The origin can be anywhere.

But that can't happen, I won't know if the x or y is negative

 

[Stenn]

The origin can be anywhere.

Does the origin sits on the vertex of the vector?

 

[haruspex]

Does the origin sits on the vertex of the vector?

For the purpose of resolving into components, you can take the origin as being in the line of the force.
A force is actually defined by two vectors. One gives you the direction and magnitude of the force, while the other specifies the point of application. For resolving into components, you only need the first; you can take its point of application as being at the origin.
The point of application matters when finding the moment about an axis.

 

[Stenn]

For the purpose of resolving into components, you can take the origin as being in the line of the force.
A force is actually defined by two vectors. One gives you the direction and magnitude of the force, while the other specifies the point of application. For resolving into components, you only need the first; you can take its point of application as being at the origin.
The point of application matters when finding the moment about an axis.

I can't grasp it. What I mean is...
when I resolve for x-y component of a given vector which is the product of Coulomb's law, where do I plot an origin in order to find its angle that is to be used later in resolving x-y components.

I'm sorry, please tell me if you know that you've already answered my question, but I'm not getting your point, so I know when to stop. perhaps...

 

[haruspex]

I can't grasp it. What I mean is...
when I resolve for x-y component of a given vector which is the product of Coulomb's law, where do I plot an origin in order to find its angle that is to be used later in resolving x-y components.

I'm sorry, please tell me if you know that you've already answered my question, but I'm not getting your point, so I know when to stop. perhaps...

Likewise, I cannot understand your difficulty.
In the example in this thread, you can see that the force acts at angle -30°. That is all you need for finding the x and y components. Why do you need an origin?
Please show your working up to the point where you think you need it.

 

[Stenn]

Why do you need an origin?
Please show your working up to the point where you think you need it.

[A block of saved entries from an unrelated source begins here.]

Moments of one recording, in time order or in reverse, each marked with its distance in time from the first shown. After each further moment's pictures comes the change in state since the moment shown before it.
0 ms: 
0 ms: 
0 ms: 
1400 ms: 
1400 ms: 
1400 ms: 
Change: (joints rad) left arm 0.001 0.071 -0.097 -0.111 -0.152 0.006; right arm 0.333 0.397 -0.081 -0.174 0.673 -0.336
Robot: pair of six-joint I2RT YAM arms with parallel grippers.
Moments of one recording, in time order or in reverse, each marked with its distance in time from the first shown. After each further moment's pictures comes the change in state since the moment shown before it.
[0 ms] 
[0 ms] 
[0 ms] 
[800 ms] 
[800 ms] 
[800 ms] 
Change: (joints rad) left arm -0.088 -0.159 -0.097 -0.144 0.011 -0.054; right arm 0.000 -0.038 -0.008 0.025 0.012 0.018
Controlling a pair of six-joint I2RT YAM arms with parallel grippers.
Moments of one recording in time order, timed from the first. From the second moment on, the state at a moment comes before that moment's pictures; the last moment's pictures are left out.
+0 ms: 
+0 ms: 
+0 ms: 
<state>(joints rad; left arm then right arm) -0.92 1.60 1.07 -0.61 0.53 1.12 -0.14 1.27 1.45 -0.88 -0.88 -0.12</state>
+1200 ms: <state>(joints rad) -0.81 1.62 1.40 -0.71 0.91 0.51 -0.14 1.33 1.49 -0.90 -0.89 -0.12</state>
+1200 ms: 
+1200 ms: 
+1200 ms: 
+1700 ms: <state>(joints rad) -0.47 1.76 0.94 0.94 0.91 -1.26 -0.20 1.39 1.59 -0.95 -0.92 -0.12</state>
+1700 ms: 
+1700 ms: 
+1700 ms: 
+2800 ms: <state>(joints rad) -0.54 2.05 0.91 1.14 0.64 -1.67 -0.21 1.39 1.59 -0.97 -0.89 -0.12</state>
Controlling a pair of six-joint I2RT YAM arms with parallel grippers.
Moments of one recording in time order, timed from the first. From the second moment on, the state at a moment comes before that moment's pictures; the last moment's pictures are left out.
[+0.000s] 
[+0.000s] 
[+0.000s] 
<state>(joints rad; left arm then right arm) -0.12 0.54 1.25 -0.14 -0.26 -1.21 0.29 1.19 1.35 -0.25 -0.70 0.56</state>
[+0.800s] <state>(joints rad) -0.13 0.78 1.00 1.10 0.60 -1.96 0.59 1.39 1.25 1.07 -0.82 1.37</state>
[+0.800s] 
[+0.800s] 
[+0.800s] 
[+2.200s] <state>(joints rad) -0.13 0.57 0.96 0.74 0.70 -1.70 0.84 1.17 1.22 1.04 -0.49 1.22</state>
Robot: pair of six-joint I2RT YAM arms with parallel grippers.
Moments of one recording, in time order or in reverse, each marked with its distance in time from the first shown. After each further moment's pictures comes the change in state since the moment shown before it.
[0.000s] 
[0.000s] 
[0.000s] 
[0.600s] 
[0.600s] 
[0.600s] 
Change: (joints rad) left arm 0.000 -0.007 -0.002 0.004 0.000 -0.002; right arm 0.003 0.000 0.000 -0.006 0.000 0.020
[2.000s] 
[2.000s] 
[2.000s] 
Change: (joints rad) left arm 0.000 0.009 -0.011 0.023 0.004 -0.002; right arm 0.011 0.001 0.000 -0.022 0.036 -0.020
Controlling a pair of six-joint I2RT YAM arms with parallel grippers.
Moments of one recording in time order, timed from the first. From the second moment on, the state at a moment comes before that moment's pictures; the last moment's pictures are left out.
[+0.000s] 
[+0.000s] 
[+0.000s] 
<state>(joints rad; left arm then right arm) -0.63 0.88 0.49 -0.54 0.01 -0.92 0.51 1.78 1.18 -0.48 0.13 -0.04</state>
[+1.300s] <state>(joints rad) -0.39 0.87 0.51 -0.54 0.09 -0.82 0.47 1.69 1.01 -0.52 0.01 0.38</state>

You see the above. There is given -30deg
We all know in a cartesian plane there would be 360 degrees all in all around.
Now, -30 deg from x-axis would be 30 degrees BACKWARDS
Now, I was taught by my professor to ALWAYS START FROM X-AXIS forwards (I think this part is where I get problems)
Now, I think is that I would use cos(340) to get the angle and
resolve x-y components with the angle 340 from x-axis

So, I need origin to imagin cartesian plane on an reevolve around and get the angle of a vector.

PLEASE, If you're getting confused please tell me to stop, well I know I must do in some point from now.